More than peers like Patti LaBelle, Diana Ross, Dionne Warwick and Natalie Cole, Franklin established the archetype of the modern pop diva: Possessed of blinding talent, and refusing to suffer fools who questioned it or rivals who challenged it. Respect became not just a song, but an order. When she made the Rock & Roll Hall of Fame in 1987 — part of its second class ever, and the first female ever so honored — she didn't show up. Maybe it was her fear of flying, or maybe it was because she, like many others, believed she should have gone in with the first class. Keith Richards inducted her anyway.

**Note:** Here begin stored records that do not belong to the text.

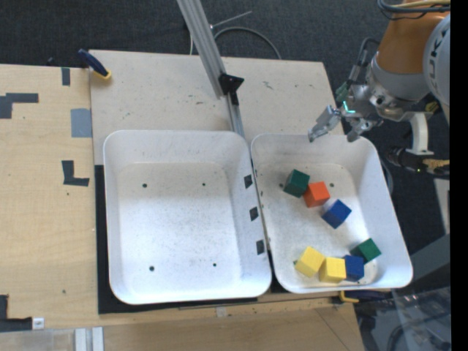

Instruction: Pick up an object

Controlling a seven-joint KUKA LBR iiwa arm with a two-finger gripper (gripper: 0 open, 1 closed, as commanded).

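Observation:
Several small cubes lie in the right bin point(384, 185). A dark green cube point(296, 183) touches an orange cube point(317, 194), with a blue cube point(336, 213) just below them. Along the front edge sit a yellow cube point(310, 261), a second yellow cube point(334, 270), a blue cube point(355, 267) and a green cube point(366, 250). My gripper point(338, 128) hangs over the bin's far rim, above and behind the cubes. Its fingers are spread open with nothing between them.
The left bin point(175, 210) stands beside the right one. A slanted metal pole point(205, 39) runs down to the gap between the bins. A blue and yellow clamp point(94, 63) lies at the bench's far left corner.

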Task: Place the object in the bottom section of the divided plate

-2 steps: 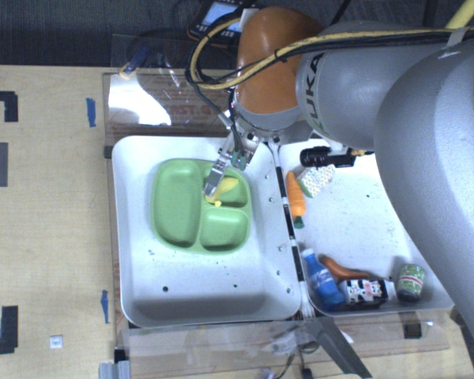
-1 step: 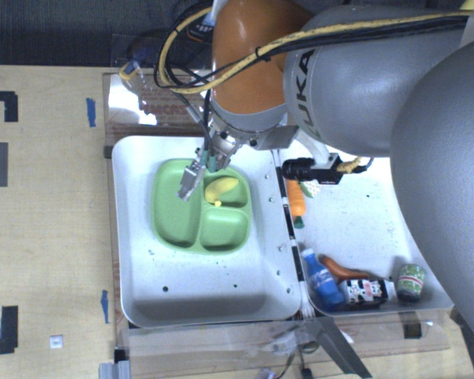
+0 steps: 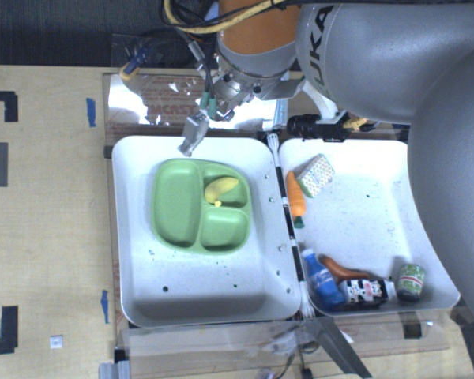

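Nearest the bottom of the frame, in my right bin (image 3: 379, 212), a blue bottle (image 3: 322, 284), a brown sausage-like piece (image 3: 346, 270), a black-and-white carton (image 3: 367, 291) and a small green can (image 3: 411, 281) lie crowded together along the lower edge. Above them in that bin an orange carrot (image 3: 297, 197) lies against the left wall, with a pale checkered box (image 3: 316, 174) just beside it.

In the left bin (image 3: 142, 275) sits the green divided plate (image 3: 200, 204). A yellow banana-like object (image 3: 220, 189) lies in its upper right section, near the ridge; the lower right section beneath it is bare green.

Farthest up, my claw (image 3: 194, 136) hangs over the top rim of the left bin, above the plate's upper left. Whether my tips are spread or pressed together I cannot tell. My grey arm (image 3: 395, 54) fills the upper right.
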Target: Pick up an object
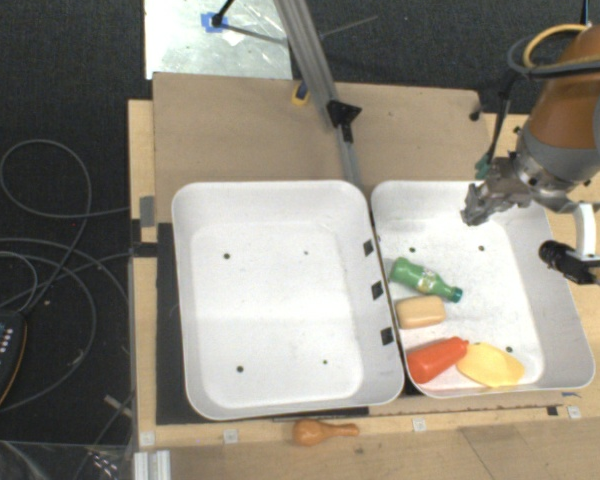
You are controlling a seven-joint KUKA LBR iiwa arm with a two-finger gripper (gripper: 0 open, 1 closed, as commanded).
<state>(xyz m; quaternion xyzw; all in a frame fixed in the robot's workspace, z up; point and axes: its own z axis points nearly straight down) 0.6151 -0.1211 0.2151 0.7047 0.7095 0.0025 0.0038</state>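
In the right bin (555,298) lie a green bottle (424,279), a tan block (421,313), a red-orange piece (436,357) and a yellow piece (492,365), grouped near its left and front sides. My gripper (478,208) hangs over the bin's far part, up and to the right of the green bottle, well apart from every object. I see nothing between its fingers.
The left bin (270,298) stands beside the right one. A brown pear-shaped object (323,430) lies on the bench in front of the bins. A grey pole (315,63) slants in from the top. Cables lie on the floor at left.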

But never did her divadom stop her from stopping every show, regardless of the company. Twenty years ago she stepped into the Grammy ceremony spotlight at the very last minute, subbing for an ailing Luciano Pavarotti and bringing the house down on Puccini's difficult aria Nessun dorma. In 2015, her piano performance of (You Make Me Feel Like) A Natural Woman honoring Carole King at the Kennedy Center Honors — a title she also earned in 1994 — reduced President Obama to tears.

Upstaging Pavarotti and making the president cry: All in a day's work for the world's greatest singer.

In recent years, Franklin's touring scaled back dramatically due to flagging health. In 2016, she booked a show in Sarasota — it would have been her first local gig in more than a decade — only to cancel due to what the venue called "a lack of band personnel." Around that time she announced she'd be phasing out live performances over the next year. Concerts scheduled so far in 2018, including one headlining the New Orleans Jazz and Heritage Festival, had already been canceled on doctor's orders.

There is no replacing Aretha Franklin at Jazz Fest or any other concert, because there is no replacing Aretha Franklin, period. For 50 years she was the Queen of Soul, a title she'll hold in perpetuity. There's no passing this crown down the line. She was the only living soul it ever fit.